The sensitivity of various data-mining methods to data problems must be considered when choosing the product or method for an application. Data problems of concern are those due to gaps and measurements beyond the range of normal observation so-called outliers. Though data-mining methods have robustness to missing data, results will be improved when gaps can be avoided; but outliers are present in most real-world data sets. Data-mining algorithms that use nonparametric methods (i.e., those that do not rely on normality of the underlying distribution) are less sensitive to outliers. “Cleaning” data prior to analysis can also avoid false signals due to outliers.
Performance of hardware and software in a data-mining system is important when large amounts of data are being mined or response time is critical.
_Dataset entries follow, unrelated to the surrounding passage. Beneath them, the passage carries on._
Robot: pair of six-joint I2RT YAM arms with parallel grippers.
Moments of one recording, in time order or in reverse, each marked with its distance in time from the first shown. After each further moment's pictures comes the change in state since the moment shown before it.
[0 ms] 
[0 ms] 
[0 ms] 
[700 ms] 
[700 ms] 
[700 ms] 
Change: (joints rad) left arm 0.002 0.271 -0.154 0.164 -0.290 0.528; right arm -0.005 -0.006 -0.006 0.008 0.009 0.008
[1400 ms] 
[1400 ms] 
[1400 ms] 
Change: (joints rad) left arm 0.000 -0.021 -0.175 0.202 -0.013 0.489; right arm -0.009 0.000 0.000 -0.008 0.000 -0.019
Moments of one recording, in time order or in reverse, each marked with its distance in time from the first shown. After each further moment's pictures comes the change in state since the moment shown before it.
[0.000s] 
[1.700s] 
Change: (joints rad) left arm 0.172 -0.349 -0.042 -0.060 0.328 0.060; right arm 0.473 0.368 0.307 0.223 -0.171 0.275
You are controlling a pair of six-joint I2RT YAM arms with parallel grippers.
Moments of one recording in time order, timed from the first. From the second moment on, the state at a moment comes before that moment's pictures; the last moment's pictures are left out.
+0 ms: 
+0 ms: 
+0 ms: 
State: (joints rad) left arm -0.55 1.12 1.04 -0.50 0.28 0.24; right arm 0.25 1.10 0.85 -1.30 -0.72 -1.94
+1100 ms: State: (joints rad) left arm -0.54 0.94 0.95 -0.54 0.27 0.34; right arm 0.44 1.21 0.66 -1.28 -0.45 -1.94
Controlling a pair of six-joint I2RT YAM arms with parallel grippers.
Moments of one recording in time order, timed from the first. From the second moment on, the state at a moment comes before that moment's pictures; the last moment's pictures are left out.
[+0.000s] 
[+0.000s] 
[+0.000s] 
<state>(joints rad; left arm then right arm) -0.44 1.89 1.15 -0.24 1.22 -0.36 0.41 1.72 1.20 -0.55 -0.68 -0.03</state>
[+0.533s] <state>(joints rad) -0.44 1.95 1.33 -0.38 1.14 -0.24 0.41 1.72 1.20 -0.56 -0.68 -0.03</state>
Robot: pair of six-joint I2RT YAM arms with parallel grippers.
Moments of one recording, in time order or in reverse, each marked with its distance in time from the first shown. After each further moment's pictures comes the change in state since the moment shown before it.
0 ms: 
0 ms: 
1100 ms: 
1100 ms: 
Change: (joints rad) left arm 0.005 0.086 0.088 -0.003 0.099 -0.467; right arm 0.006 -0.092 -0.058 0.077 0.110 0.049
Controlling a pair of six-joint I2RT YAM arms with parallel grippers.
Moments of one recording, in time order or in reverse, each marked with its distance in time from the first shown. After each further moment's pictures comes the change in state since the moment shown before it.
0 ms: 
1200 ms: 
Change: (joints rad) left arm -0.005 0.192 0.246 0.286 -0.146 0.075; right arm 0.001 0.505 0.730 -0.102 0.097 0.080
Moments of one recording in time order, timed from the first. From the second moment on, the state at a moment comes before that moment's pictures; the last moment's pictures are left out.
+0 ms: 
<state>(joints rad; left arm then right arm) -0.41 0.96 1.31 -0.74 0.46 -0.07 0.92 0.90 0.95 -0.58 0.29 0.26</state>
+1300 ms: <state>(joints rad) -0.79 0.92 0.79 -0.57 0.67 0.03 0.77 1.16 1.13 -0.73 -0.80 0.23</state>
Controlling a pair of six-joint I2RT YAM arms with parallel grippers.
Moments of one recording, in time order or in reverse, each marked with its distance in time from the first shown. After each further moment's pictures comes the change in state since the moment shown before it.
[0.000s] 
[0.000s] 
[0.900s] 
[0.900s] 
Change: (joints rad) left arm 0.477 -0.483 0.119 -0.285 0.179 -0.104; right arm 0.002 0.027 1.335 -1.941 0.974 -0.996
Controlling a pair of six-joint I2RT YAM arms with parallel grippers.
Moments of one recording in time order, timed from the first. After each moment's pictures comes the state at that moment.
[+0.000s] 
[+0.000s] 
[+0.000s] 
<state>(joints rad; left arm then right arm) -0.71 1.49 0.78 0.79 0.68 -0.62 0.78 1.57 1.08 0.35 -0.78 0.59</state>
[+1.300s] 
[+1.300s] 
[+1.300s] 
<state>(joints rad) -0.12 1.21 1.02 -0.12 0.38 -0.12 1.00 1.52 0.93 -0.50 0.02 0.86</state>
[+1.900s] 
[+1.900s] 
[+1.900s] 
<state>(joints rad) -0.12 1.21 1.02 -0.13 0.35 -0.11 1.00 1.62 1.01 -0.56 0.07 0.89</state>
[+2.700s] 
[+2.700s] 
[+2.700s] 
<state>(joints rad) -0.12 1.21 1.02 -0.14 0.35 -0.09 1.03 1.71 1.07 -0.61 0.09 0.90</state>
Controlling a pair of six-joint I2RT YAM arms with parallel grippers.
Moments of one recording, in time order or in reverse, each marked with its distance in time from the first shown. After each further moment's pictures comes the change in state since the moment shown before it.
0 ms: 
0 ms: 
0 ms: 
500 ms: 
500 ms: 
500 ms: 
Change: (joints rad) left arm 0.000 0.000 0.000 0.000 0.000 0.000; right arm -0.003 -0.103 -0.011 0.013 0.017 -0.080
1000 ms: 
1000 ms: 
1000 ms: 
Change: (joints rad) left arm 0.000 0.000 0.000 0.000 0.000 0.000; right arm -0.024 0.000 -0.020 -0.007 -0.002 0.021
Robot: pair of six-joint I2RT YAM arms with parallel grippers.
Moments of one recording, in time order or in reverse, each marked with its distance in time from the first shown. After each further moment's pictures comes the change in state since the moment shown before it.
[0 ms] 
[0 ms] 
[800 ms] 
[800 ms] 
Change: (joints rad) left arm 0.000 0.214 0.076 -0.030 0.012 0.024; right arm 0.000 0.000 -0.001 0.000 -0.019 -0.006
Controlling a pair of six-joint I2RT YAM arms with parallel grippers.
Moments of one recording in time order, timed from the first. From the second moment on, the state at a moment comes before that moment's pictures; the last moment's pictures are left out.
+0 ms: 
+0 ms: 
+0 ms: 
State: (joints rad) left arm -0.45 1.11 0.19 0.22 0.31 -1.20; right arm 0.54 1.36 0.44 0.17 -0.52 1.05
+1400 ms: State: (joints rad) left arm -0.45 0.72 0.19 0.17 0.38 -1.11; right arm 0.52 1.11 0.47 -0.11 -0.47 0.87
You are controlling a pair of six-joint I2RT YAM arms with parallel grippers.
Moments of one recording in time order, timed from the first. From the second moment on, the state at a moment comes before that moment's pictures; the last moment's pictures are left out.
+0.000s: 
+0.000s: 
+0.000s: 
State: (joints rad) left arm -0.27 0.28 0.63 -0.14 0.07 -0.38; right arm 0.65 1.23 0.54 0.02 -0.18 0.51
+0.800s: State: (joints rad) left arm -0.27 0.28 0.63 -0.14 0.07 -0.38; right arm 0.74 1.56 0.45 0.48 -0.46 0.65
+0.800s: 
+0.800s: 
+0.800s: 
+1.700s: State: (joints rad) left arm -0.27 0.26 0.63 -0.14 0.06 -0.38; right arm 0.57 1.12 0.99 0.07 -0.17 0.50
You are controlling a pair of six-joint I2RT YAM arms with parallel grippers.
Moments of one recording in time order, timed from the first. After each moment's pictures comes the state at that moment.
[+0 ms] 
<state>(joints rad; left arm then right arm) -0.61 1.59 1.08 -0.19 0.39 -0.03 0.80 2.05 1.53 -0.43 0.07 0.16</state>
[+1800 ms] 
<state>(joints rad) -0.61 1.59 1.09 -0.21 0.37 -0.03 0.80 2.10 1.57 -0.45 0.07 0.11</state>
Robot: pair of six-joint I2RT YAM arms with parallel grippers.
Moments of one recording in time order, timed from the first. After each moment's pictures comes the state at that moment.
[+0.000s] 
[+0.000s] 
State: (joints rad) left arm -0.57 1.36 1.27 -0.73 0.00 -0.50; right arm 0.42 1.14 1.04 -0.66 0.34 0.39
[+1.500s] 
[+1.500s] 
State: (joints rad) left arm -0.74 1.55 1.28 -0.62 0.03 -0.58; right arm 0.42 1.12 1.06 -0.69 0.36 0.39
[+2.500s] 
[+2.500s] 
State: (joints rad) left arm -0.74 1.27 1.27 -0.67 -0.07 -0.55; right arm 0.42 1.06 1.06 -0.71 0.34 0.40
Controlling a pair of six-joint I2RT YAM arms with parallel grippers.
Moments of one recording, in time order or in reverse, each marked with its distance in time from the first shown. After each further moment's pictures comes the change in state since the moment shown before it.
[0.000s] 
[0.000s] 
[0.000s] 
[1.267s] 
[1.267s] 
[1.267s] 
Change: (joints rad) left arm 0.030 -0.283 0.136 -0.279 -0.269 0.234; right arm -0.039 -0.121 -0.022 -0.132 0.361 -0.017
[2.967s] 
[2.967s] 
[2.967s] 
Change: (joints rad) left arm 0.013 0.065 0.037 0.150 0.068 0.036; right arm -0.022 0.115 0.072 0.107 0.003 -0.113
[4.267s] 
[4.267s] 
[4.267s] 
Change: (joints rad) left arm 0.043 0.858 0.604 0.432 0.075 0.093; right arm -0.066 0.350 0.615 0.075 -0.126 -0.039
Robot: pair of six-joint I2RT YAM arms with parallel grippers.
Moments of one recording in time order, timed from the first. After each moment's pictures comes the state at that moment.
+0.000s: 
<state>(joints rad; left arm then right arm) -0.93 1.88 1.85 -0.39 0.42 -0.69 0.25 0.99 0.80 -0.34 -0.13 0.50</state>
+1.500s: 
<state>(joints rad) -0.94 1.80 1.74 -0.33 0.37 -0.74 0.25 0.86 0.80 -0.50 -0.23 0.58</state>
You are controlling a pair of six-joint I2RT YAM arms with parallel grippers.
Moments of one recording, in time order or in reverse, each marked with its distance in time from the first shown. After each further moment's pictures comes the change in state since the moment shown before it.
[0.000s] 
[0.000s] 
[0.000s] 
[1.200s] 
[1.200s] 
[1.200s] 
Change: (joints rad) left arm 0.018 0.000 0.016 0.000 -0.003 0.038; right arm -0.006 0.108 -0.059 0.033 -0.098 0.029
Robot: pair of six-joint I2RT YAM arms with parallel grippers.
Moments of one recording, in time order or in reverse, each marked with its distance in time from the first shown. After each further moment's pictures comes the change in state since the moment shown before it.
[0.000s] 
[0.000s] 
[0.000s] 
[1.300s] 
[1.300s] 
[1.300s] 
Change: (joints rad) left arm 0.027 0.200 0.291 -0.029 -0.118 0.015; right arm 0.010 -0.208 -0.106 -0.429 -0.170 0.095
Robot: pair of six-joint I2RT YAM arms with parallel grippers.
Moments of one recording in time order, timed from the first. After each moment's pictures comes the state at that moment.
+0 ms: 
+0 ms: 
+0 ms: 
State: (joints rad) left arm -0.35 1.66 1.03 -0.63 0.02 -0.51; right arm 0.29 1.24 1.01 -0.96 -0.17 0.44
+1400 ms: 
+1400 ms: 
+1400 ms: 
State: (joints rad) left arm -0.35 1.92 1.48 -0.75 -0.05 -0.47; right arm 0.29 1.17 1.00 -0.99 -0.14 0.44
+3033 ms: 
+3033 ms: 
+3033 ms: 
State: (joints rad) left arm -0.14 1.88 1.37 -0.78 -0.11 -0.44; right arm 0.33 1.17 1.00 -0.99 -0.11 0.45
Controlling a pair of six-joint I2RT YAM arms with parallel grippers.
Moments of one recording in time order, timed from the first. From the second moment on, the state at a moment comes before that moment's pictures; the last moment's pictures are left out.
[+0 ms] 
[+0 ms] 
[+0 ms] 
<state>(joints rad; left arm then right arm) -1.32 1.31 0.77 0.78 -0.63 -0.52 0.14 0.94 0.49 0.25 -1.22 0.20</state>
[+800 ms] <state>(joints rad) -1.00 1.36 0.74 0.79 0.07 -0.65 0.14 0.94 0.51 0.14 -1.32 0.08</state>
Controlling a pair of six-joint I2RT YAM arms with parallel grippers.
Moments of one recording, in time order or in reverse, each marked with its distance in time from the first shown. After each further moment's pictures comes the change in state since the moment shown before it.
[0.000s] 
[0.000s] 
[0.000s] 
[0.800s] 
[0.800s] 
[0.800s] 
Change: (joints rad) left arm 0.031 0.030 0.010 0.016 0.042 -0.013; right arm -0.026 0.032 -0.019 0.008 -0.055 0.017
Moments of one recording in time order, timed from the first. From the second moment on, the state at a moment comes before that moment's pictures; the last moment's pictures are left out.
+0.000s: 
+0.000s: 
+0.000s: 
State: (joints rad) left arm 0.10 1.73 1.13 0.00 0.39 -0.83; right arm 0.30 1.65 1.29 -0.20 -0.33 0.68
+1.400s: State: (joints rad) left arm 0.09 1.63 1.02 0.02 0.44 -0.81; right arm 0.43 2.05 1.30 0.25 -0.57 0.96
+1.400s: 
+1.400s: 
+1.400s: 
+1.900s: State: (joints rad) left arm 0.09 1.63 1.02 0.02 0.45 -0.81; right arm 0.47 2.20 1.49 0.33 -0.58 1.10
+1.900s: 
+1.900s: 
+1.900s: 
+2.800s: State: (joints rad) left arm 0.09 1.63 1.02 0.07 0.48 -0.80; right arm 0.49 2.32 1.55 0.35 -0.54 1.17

Simple data-mining algorithms will by nature be more efficient, but less capable of finding patterns outside a narrow range of behaviors. As the algorithms are made more complex (e.g., evaluate more forms of models at the nodes of a decision tree), efficiency decreases. Once algorithms are chosen, hardware must be sized to deliver the analyses within the required time. For interactive use, it may be sufficient to deliver output to a diagram together with the ability to interact with the diagram to visualize underlying graphical relationships. In other cases, it may be necessary to deliver output to the web. In embedded applications, the output needs to be fed to other systems that can act on the results or message subsystems to perform corrective actions.